Modification of cardiac beta-adrenoceptor mechanisms by H2O2.

From the role of oxidative stress in cardiac dysfunction, we investigated the effect of H2O2, an activated species of oxygen, on beta-adrenoceptors, G proteins, and adenylyl cyclase activities. Rat heart membranes were incubated with different concentrations of H2O2 before the biochemical parameters were measured. Both the affinity and density of beta 1-adrenoceptors were decreased, whereas the density of the beta 2-adrenoceptors was decreased and the affinity was increased by 1 mM H2O2. Time- and concentration-dependent biphasic changes in adenylyl cyclase activities in the absence or presence of isoproterenol were observed when membranes were incubated with H2O2; however, activation of the enzyme by isoproterenol was increased or unaltered. The adenylyl cyclase activities in the absence or presence of forskolin, NaF, and Gpp(NH)p were depressed by H2O2. Catalase alone or in combination with mannitol was able to significantly decrease the magnitude of alterations due to H2O2. The cholera toxin-stimulated adenylyl cyclase activity and ADP ribose labeling of Gs proteins were decreased by treatment with 1 mM H2O2, whereas Gi protein activities, as reflected by pertussis toxin-stimulation of adenylyl cyclase and ADP ribosylation, were unaltered.
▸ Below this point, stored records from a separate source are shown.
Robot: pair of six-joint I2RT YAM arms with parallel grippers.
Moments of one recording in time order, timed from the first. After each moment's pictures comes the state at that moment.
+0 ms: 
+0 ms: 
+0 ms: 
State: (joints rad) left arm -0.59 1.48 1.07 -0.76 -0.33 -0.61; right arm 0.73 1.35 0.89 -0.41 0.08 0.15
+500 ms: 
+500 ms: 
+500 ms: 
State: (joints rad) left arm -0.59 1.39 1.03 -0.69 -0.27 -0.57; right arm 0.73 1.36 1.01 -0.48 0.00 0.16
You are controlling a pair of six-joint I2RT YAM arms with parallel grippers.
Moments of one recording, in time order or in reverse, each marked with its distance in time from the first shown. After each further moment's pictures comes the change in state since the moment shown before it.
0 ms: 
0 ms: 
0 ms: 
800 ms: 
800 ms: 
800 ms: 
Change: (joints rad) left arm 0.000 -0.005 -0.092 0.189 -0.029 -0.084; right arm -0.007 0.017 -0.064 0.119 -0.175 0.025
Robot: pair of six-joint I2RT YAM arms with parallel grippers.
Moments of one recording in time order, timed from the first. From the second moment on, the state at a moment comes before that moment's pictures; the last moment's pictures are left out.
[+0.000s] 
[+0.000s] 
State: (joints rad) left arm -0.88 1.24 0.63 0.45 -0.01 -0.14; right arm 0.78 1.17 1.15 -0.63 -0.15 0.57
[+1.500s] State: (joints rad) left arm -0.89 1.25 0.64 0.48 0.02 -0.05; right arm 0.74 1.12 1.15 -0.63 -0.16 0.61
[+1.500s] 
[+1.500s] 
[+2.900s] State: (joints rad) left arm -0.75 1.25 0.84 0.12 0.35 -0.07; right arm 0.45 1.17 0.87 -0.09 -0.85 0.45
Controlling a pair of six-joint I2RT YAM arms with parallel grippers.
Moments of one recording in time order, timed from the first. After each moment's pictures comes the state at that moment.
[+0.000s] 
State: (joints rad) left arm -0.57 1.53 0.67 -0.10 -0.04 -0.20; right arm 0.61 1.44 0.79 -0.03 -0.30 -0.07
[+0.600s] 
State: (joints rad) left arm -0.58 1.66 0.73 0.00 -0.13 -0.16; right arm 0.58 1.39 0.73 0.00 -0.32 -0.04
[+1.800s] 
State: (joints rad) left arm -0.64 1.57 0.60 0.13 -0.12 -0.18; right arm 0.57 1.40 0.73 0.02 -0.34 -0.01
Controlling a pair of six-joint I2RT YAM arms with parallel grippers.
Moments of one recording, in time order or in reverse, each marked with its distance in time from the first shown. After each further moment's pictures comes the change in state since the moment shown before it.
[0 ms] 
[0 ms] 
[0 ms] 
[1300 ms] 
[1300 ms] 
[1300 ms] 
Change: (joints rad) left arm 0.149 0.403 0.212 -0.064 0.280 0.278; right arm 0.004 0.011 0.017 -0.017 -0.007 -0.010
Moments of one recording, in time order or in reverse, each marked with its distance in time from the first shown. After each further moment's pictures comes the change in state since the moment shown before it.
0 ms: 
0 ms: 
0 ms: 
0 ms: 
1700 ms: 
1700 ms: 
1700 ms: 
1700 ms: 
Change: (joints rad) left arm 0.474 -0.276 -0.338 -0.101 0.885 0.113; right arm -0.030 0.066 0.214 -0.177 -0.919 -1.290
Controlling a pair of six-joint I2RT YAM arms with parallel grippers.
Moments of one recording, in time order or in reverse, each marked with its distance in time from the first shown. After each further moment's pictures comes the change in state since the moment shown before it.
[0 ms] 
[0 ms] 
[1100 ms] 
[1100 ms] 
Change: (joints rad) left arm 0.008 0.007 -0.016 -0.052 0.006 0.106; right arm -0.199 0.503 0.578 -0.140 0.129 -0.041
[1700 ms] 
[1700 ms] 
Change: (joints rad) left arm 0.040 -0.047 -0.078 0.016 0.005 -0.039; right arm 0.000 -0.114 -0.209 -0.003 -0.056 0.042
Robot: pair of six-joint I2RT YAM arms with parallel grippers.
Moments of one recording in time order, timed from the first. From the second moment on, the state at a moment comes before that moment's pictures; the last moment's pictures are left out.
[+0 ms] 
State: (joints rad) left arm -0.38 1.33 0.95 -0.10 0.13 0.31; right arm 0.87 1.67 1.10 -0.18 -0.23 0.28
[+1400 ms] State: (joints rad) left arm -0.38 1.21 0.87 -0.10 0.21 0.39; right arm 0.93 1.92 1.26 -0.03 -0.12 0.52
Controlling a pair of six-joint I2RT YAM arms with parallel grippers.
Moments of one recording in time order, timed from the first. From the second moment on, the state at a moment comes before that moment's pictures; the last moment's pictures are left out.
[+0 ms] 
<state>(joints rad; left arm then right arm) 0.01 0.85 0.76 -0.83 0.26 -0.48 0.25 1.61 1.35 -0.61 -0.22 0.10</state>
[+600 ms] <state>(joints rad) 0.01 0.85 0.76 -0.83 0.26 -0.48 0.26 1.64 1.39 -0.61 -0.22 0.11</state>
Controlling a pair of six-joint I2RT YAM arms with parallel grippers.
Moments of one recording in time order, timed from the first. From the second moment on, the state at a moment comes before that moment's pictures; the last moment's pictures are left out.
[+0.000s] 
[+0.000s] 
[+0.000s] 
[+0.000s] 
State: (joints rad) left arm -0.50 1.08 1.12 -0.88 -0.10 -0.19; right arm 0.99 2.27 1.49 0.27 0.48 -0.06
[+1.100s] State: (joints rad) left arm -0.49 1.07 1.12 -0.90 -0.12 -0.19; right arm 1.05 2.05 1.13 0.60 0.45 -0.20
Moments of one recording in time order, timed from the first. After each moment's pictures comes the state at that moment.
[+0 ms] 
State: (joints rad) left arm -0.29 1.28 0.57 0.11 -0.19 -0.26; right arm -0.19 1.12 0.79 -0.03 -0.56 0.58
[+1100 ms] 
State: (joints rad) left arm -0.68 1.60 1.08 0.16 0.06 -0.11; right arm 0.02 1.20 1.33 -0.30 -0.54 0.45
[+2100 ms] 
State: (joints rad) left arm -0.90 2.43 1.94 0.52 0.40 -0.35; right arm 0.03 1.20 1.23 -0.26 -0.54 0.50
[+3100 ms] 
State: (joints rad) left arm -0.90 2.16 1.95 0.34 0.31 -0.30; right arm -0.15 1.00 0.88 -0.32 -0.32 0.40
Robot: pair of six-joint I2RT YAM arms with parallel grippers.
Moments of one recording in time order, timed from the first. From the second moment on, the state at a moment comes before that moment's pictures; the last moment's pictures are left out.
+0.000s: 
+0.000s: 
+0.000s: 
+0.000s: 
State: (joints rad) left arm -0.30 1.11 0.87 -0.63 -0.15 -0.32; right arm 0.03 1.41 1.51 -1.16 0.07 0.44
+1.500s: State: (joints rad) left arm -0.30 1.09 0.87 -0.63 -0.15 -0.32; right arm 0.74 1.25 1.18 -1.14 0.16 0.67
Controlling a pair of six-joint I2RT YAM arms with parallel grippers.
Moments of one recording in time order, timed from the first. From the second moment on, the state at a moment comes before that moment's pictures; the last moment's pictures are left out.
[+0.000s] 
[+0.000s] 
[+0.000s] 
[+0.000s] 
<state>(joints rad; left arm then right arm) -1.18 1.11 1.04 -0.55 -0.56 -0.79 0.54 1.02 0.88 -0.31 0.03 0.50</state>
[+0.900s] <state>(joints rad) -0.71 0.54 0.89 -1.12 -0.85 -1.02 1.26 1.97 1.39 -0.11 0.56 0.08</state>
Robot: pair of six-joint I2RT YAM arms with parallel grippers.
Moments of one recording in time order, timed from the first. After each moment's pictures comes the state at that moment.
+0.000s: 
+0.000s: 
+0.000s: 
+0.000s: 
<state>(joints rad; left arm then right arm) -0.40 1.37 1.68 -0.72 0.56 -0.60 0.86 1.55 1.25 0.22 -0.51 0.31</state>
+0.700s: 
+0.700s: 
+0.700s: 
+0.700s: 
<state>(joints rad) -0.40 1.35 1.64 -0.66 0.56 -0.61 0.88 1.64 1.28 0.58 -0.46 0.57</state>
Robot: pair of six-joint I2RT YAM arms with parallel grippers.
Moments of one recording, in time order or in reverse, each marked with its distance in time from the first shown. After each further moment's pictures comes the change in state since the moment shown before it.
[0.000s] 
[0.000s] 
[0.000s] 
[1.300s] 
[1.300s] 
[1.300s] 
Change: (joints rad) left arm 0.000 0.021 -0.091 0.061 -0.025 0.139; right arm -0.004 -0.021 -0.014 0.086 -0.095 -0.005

The Gs and Gi protein immunoreactivities, estimated by labeling with respective antibodies, indicate a decrease in binding to the 45-kDa band of Gs protein, whereas no change in the binding of antibodies to the 52-kDa band of Gs protein or the 40-kDa subunit of Gi protein was evident when the membranes were treated with 1 mM H2O2. These results suggest that H2O2 in high concentrations may attenuate the beta-adrenoceptor-linked signal transduction in the heart by changing the functions of Gs proteins and the catalytic subunit of the adenylyl cyclase enzyme.